Studio album by Romano Musumarra and Claudio Gizzi
- Released: January 1978
- Recorded: November 1977 – December 1977
- Genre: Electronic, Disco
- Length: 33:52
- Label: Harvest Records
- Producer: EMI Italy

= Automat (Romano Musumarra and Claudio Gizzi album) =

Automat is an album of instrumental electronic music composed by the Italian musicians Romano Musumarra and Claudio Gizzi. It was produced in 1977 and released in 1978 by EMI Italy, through its Harvest label.

All the sounds in this album were generated by the MCS70, a monophonic analog synthesizer designed, built and programmed by the Italian engineer Mario Maggi.

Automat was Musumarra's initiative – after learning about the new instrument, he proposed to EMI Italy that he produce an album of electronic instrumental music. Although at the time such a project was considered risky, the answer was positive. EMI suggested, however, that Claudio Gizzi, a more experienced composer that already worked with them, also participate in the project.

The composition work was divided: Gizzi contributed to side A, who filled it with a long suite with 3 movements, and Musumarra contributed to side B, who composed three shorter pieces.

They had very little time to complete the project with only four weeks in the studio. As a result, the last track, Mecadence, was left somewhat incomplete.

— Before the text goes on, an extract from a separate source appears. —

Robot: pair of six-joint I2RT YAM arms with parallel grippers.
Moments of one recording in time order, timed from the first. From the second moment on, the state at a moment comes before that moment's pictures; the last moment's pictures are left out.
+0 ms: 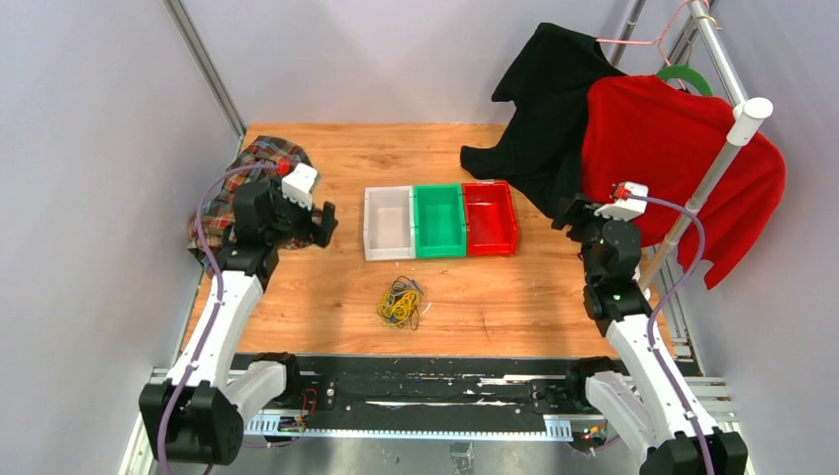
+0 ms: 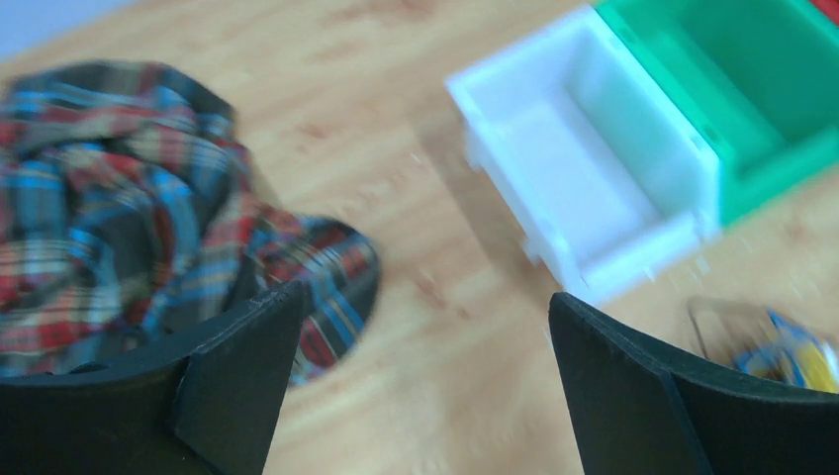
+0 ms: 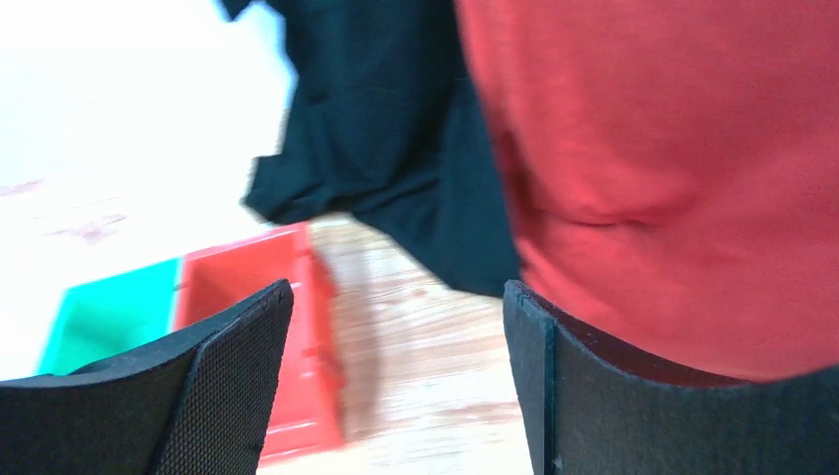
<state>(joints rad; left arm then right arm) -0.03 1.02 0.78 -0.14 0.30 0.24 0.13 0.78 0.50 0.20 0.30 0.17</state>
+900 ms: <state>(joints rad) -0.41 1.17 0.79 -0.68 0.54 0.53 0.90 1.09 0.65 -0.07 0.22 0.28</state>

The sound engineer in charge of the project was Luciano Torani.

== Tracks ==

Side A (by Claudio Gizzi):

- 01 – Automat
	(The) Rise (6:07)
	(The) Advance (4:06)
	(The) Genus (6:31)

Side B (by Romano Musumarra):

- 02 – Droid (5:30)
- 03 – Ultraviolet (6:44)
- 04 – Mecadence (4:00)

==Production==

Automat was the result of an unrepeatable sequence of events. The final result did not please either Musumarra and Gizzi nor the producers. They never collaborated on any other project nor had the opportunity to use the MCS70 again. Automat has only been released on CD once. Despite this (or perhaps because of it) the album achieved a "cult" status among many fans of electronic music. Musumarra and Gizzi subsequently had successful careers as movie soundtrack composers. Musumarra also had many partnerships as a songwriter and/or producer with famous pop artists, among them the Canadian singer Céline Dion. His remarkable style of electronic arranging and composition can be heard, for instance, in the track "Je Danse Dans Ma Tête", from the Céline's 1991 album Dion chante Plamondon.

=== Equipment ===

Besides the MCS70 they also used: Sequential Circuits 3 row by 16 steps analog sequencer synced to a 16 track recorder for overdubs, EMT digital reverberation unit, Horban parametric equalizer (x2), 30 band graphic equalizer, natural echo chamber for reverberation, a 2 track recorder for delay effects.

The condition imposed by Mario Maggi to participate on the project was that the MCS70 were the only synthesizer used in it. All the sounds had to be obtained from it, even the drum sounds. The MCS70 would be presented in the 1978 Frankfurt Musikmesse and, for Maggi, the album would be a demonstration of the capabilities of his new synth.

MCS means "Memory Controlled Synthesizer". It was common for synths at the time to need the manual adjustment of every control in the panel to get a desired sound, a task that often took a considerable amount of time. In the MCS70 a sound, once programmed, could be stored in memory and quickly recovered later. Mario Maggi filled the 64 available memory positions with sounds created by him and these were the sounds used in the album.

Only one MCS70 was ever built. Before going into production, polyphonic synthesizers like the Sequential Circuits Prophet 5 arrived at the market and, all of a sudden, monophonic synths were considered obsolete. Mario Maggi then dropped the MCS70 project and started what would be his most famous synthesizer project ever: the polyphonic Elka Synthex. In many regards, though, the MCS70 was superior. The MCS70 was bought by Patrizio Fariselli, member of the Italian Progressive Rock band Area, and used extensively in the band's 1980 album Tic-Tac.

==Reception==

French musician Jean Michel Jarre was the first person to get a copy of Automat. While Automat was being produced, Jarre released his album Oxygène, which became one of the most famous works of electronic music ever. Through the intervention of Claude Cavagnolo, at the time the representative of Montarbo's audio products in France, Mario Maggi was introduced to Jarre and met him in his studio in Paris in 1978. At this occasion Jarre listened to a copy of Automat on tape and, after giving an autographed copy of Oxygène to Mr. Maggi, was given a copy of Automat as a gift (although the album was not yet available in the music stores).

==Back cover==
In the back cover, besides the production credits, the album had the following text:

In the beginning there was the "MACHINE"

the survival and the organization of the planet depend upon the "MACHINE"

the future and the past depend upon the "MACHINE"... the past?

but who wanted the "MACHINE" ?

This text was inserted by the EMI's commercial personnel. The artists had nothing to do with it.